Task requirements ::
Return all the data verbatim but without images.

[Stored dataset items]
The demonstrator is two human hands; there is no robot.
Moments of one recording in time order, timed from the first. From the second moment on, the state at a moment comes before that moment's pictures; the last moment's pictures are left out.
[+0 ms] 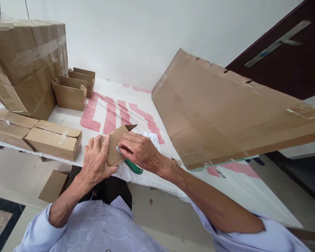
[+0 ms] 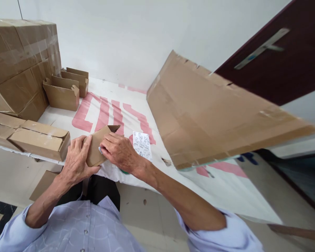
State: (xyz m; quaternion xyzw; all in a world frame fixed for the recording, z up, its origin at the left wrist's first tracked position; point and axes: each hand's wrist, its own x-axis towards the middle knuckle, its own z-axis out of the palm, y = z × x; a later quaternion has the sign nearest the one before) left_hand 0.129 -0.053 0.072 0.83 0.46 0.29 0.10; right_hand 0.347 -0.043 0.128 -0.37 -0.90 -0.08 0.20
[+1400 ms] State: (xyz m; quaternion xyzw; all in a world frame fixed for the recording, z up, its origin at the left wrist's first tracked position) left_hand 0.134 -0.055 0.073 0.84 0.46 0.27 0.10; right_hand 0.353 -0.048 0.131 -0.30 -0.91 -0.18 0.21
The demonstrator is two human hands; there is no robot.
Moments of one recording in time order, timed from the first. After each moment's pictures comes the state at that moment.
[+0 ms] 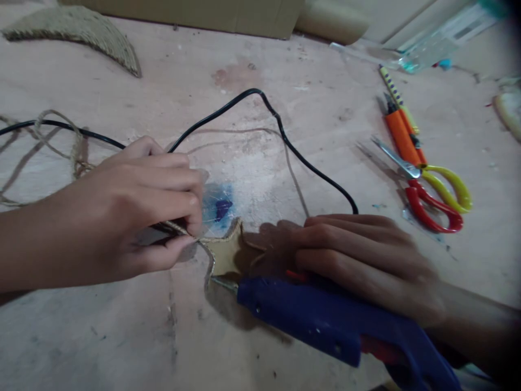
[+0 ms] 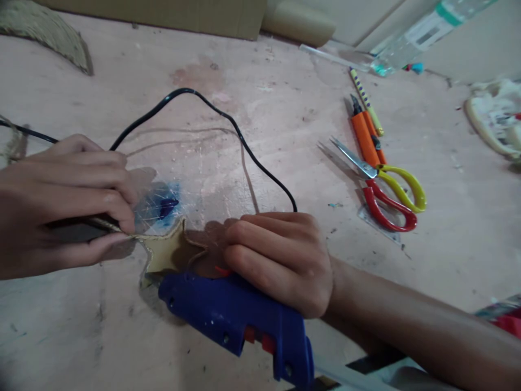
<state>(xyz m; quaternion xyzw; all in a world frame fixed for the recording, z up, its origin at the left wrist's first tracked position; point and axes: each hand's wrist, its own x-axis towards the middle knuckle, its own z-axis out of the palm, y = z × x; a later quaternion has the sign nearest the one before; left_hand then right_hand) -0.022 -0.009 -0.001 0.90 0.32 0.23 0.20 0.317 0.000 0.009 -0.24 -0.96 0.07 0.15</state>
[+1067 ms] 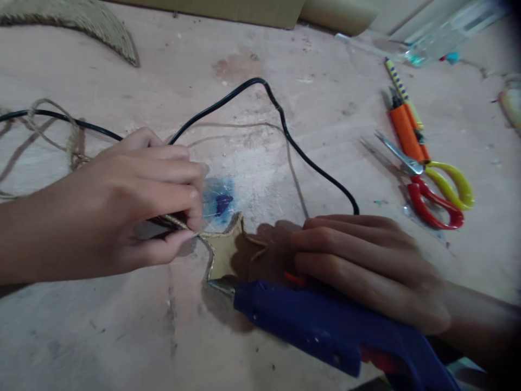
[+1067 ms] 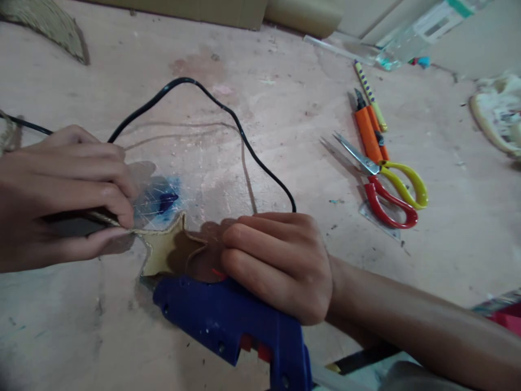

Output of the task ::
The demonstrator is two human hands; there is no robot.
Moments of one recording in time order, timed from the first. From the second moment on, the state at a moment comes before that moment's pictures; the last moment's pictures are left out.
[+0 ms] 
[+0 ms] 
State: (xyz m; quaternion xyzw; all in a world frame fixed for the recording, z up, its origin at the left wrist's first tracked position; point and axes: each hand's wrist, its own x-axis towards the middle knuckle, its own z-axis out of the palm, y = z × x; a later quaternion has the sign nearest the one before) left_hand 0.129 -0.053 0.072 0.83 0.46 0.29 0.10; right_hand 0.347 -0.043 0.128 -0.37 -0.90 -0.08 0.20
[+1400 ms] State: (xyz m; quaternion xyzw; all in a world frame fixed for the recording, z up, its origin at the left wrist's first tracked position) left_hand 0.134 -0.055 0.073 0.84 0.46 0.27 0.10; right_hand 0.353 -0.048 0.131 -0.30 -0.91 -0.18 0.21
The demonstrator is two human hands; there is no robot.
Moments of one recording in time order, timed from the first. After each moment's pictures comes the state at that moment.
[+0 ms] 
[+0 ms] 
<state>(xyz m; quaternion xyzw; all in a world frame fixed for the recording, z up, its origin at the left wrist's first tracked position; point and axes: each hand's wrist, its own x-axis towards the middle knuckle, its own z-axis out of the palm, y = z × x; a later quaternion has the sign nearest the one before; left_hand then right_hand) -0.022 -0.009 -0.001 0.90 0.32 0.23 0.20 0.317 0.000 0.009 -0.24 -0.96 0.07 0.15</state>
[+1067 ms] 
[+1067 ms] 

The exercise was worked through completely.